Nice proof of the Jordan curve theorem?

There's a short proof (less than three pages) that uses Brouwer's fixed point theorem, available here:

The Jordan Curve Theorem via the Brouwer Fixed Point Theorem

The goal of the proof is to take Moise's "intuitive" proof and make it simpler/shorter. Not sure whether you'd consider it "nice," though.


It depends on what you mean by "simple". If you know homology, the proof is not very hard (less than 1 page), see for example, section 2.B ("Classical Applications") of Hatcher's book "Algebraic Topology".


There is a proof of the Jordan Curve Theorem in my book Topology and Groupoids which also derives results on the Phragmen-Brouwer Property. Also published as

`Groupoids, the Phragmen-Brouwer property and the Jordan curve theorem', J. Homotopy and Related Structures 1 (2006) 175-183.

The van Kampen Theorem for the fundamental groupoid on a set of base points is used to prove that if $X$ is pathconnected and the union of open path connected sets $U,V$ whose intersection has $n$ path components, then the fundamental group of $X$ contains the free group on $n-1$ generators as a retract.

May 30: The question asks why there is not a simple proof.
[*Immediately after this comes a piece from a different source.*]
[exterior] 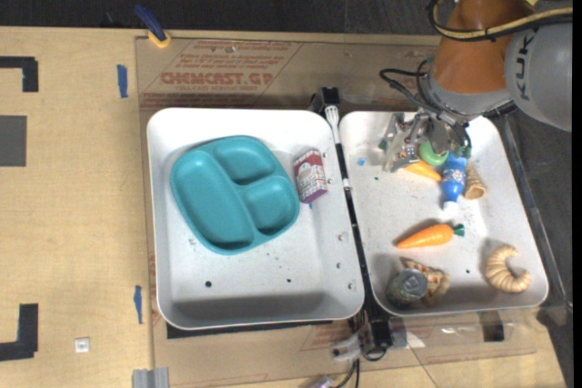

Perhaps the following Figure 9.10 from the above book will explain why a proof is not expected to be so so easy; how do you decide whether a point in the middle is inside or outside?

Fig9.10

Feb 9, 2016: A small correction is needed, and this is given in this paper jointly with Omar Antolin-Camarena.

October 26, 2016 Related issues on many base points are discussed in this paper.